Where are your steps leading to/from? How manysteps are there? If the top is where you want him to go, try putting him one/two steps from the top and going up. Does he have a favorite toy/treat? When you are treating from the bottom, try tossing a treat on the next step up as he is getting the first one-make sure he sees it going to that step.

Start tossing one of his toys (high value toy here) up two/three steps at a time - after tugging with him and getting him excited with getting that toy! 

As far as the SUV - Lancer just turned six months, he puts his two paws on the back and I boost him the rest of the way. I really don't want him jumping into the back at this age. And have been thinking about getting a ramp/steps for the SUV.


----------



## SunCzarina (Nov 24, 2000)

At 5 months, Otto has just started getting himself into my stationwagon - I had to lift his bum until maybe 2 weeks ago.

Otto learned the stairs in the mudroom first (there's only 3 stairs), before he was 3 months. Then he learned the basement stairs - there was motivation to get down to where I store the kibble.

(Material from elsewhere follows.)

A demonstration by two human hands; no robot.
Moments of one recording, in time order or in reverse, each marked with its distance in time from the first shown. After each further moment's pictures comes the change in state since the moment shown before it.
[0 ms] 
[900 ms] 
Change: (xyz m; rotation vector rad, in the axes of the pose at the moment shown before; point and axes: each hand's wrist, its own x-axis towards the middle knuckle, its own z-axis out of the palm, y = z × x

My stairs to the second floor are split, 9 from the bottom then a landing then they turn for 6 more to the top. It took him the longest time to dare these. I think he was about 4 months when he mastered them. 

Go figure, the main stairs have a nice thick runner where the basement stairs have thin thread. I do have the same treads on the mudroom stairs as the basement stairs so maybe that's why he was in the basement weeks before he went up to the second floor. 

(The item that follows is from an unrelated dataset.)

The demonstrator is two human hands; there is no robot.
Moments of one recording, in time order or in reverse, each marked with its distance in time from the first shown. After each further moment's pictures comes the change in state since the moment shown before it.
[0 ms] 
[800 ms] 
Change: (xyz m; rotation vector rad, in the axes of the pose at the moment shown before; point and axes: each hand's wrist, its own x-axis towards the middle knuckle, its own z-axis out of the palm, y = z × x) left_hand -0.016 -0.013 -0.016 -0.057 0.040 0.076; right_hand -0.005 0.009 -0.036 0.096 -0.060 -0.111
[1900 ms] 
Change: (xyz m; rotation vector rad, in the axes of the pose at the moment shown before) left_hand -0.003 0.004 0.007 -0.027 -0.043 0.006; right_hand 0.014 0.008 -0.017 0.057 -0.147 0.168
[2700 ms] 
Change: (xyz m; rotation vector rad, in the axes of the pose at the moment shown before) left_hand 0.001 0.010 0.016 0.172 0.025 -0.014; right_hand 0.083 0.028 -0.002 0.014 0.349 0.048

Funny - a few weeks ago I had to get a box of gloves and hats out of the attic, those stairs are hidden in the closet in my daughter's room. Otto came to investigate the noise in the closet, saw the stairs and dashed up to the attic with this look like Hey Cool I didn't know this was here! The lightbulb up there burned out and I haven't gotten around to changing it. I heard him running around there like it was some great adventure before he finally came out covered in yuck!


----------



## Lauri & The Gang (Jun 28, 2001)

At that young age I would not want my dog jumping OUT of those vehicles. They are too high and it could put too much force on the growth plates.

As for the stairs, I start by carrying the pup/dog to the 2nd stair from the top and place them there. I then put a couple treats on the next step up and toss a handful of REALLY great treats to the top landing. Usually doesn't take a dog long to learn to go up 2 steps.

Continue anbd add one step every 2-3 days (or when the dog feels comfortable).

And remember - carpeted stairs look different to a dog than wooden stairs or those with no backs (like deck stairs).


----------



## MaggieRoseLee (Aug 17, 2001)

Doing stairs really requires coordination between the front and hind legs for the pups, so can be scary for them and take some time. I just wouldn't push it. Use treats and give them the opportunity to try the stairs.

As far as jumping in and out of a vehicle, I pick them up when they are smaller, specially to get into a taller vehicle. They seem to be able to jump out easier and younger.


----------



## gmcenroe (Oct 23, 2007)

Juli learned stairs pretty fast. I think she was more scared of going down then up. Our stairs are solid so you can't see through the steps. I took her to an office building once and she would not go up the cement stairs maybe because she could "see through" them, since they were just flat cement with no vertical facing. 

I would try to use treats and work him up the stairs to build confidence. He will be doing them in no time.


----------



## Goofy (Sep 27, 2008)

thanks for the info everyone. There are 12 carpeted stairs going up and 10 into the basement. So far he will go up to 3 stairs now with the treats, but stops right at the turn going up. Will keep trying.


----------



## angelaw (Dec 14, 2001)

Some dogs will never do it. My parents had an akita they tried since she was a puppy to go up/down stairs, even carrying her up to see if she would go down. Nope. She passed at 8 yrs old and still wouldn't do the stairs.


----------



## Black N Tan (Sep 16, 2008)

I just took my puppies' legs and helped him walk up and down them one leg at a time. It took about five tries, but now he goes up and down the stairs. Your dog will get the point eventually.


----------



## Timber1 (May 19, 2007)

As someone mentioned give Goofy time. For now, if you need to lift the dog into the van that is fine. The treat thing with the stairs sounds like a good idea, but as you and Goofy bond, the dog will eventually do it on his own.

The fear of stairs and trucks often happens with my rescues; However, they all come around. With the truck, they love the ride. With the stairs, that is the only way they can get into my house. I live in a flood plain so the house is raised.


----------



## Riley's Mom (Jun 7, 2007)

When we got Riley at 7mos of age he didn't know what stairs were and seemed afraid of them as well. A few days later, hubby took him to a friend's house to visit and they have a gsd mix. By the time Riley got home a few hours later, he knew how to maneuver the stairs and was no longer afraid of them. Because Riley wanted to play with Billy, he just followed him everywhere and that included stairs. So, we got lucky. But maybe if you have a friend w/a dog and stairs it might work for you, too.


----------



## GreenMama (Dec 20, 2008)

Does Goofy do stairs yet?


----------